Thursday, March 18, 2010

Plastic in a PET bottle

Not being much of a consumer I tend to stay clear away from anything that resembles a place where there is a lot of frenzied activity of goods being pawed off shelves and thrown into trolleys. Or places where a lot of Chinese junk is displayed, plastic or otherwise - challenging, but best left as another story for another blog.

I had dragged myself off to the the nearest Pick 'n Pay last Sunday, whilst the neighbours across the river were having their weekly bible-punching, drum-banging, tongue-thrashing, lung-busting session. The shopping 'spree' was way overdue anyway; poor old loverboy was living on peanuts and raisins for 3 weeks, and we almost broke up over the last vegetarian sausage.

So there I was, standing absent-mindedly at the beverages in the refrigerator section. Before my very eyes I saw something that looked like baby upchuck. In a bottle. A plastic one, what do you expect. Flavoured. Strawberry and banana. Peach, Passion Fruit and Citrus. I shan't go on lest I lose my appetite.

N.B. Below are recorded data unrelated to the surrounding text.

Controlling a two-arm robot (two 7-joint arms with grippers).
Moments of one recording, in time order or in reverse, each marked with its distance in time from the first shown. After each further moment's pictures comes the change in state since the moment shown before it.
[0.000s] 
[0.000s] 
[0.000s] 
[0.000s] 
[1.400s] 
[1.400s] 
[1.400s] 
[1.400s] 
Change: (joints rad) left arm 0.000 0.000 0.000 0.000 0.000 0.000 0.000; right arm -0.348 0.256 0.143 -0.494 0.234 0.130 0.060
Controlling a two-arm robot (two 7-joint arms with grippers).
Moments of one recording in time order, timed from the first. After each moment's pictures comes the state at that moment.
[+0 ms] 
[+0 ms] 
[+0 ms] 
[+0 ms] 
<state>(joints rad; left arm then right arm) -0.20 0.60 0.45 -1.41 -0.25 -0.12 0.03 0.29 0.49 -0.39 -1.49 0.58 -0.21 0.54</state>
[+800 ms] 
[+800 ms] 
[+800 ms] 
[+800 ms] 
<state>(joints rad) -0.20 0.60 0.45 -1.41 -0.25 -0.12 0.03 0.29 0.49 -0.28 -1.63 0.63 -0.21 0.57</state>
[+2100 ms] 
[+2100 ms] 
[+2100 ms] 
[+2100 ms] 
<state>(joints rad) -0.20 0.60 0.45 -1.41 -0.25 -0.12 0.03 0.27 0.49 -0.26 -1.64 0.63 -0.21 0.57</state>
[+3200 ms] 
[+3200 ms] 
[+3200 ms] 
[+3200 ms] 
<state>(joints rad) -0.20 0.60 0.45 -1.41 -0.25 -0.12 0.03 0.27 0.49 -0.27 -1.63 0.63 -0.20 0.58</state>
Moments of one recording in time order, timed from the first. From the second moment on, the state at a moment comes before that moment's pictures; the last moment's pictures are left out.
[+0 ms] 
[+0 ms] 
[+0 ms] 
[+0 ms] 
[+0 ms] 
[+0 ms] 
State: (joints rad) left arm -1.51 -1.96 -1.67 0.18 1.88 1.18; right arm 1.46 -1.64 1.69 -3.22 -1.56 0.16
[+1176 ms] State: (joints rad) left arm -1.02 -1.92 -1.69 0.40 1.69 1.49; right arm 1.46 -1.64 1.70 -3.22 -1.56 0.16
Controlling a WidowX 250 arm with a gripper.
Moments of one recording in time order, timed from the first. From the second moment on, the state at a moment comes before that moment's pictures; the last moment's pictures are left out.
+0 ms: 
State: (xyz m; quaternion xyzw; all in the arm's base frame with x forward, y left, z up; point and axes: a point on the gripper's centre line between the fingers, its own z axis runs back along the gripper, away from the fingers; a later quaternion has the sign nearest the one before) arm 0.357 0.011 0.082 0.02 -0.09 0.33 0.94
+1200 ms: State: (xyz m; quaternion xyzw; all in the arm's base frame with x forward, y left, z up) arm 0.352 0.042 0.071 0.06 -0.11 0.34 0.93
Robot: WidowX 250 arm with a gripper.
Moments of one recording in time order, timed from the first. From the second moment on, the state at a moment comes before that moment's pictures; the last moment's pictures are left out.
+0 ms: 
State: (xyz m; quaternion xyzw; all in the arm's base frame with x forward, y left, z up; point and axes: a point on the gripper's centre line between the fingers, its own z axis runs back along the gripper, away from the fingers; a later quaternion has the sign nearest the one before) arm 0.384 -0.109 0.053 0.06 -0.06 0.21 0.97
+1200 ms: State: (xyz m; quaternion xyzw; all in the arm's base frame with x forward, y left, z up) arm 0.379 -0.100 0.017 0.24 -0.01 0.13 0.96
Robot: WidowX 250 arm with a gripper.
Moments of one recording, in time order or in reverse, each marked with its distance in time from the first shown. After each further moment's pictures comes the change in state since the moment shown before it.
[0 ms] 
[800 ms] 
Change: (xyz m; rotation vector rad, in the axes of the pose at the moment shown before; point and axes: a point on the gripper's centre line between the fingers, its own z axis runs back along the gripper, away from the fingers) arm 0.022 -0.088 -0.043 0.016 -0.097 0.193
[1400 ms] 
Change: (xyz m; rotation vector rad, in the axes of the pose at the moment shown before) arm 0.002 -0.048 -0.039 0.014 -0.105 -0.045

Give me a break. Who in their right minds firstly came up with the lame idea of bottling cow's milk with fruit chaos and calling it smoothies, and secondly, concocted those combinations? Whatever happened to simplicity? The art of subtlety has ridden off into the sunset. And never mind that... The whole affair gave me a spasm, those bottles - standing there all neatly in rows like little soldiers with bland, badly-designed uniforms, all in need of a good night out and sex with a prostitute.

It started off with bottled water. Then as if to add insult to injury: flavoured, bottled water. Then iced tea. And inbetween, before and after - a pandora's plastic box full of equally horrendous ideas all poured and crammed into polyethylene terephthalate bottles for our consumering pleasure. Why thank you so f*#%ing much and now... ta-rah! we now have the drink that everyone has been waiting for. Except that, you know... smoothies should be whizzed up with fresh fruit and poured over the rocks into long tall glasses, garnished with mint and sipped through a straw. And if you can't have it that way then it's best that you don't have it at all.

So this incident led me to think once again, where will we ever stop with the packaging already? On the one hand we are urged to reduce, reuse and recycle; on the other hand we are handed almost everything in a plastic container. It's all very confusing really, because I for one would like to support retailers who make a concerted effort to go green, but when you pause to look at the details, all they are doing is greenwashing. I would rather support those who make no promises or mention green, than those like Woolworth's who shout it from the rooftops and yet still their products are dressed up to kill.

With such intelligent minds in our midst who can conceive of life-changing ideas as smoothies in a bottle, nevermind that it might taste like plastic, perhaps they should focus their energies on more environmentally-friendly package design, because even though that PET bottle is recyclable, the first R is Reduce.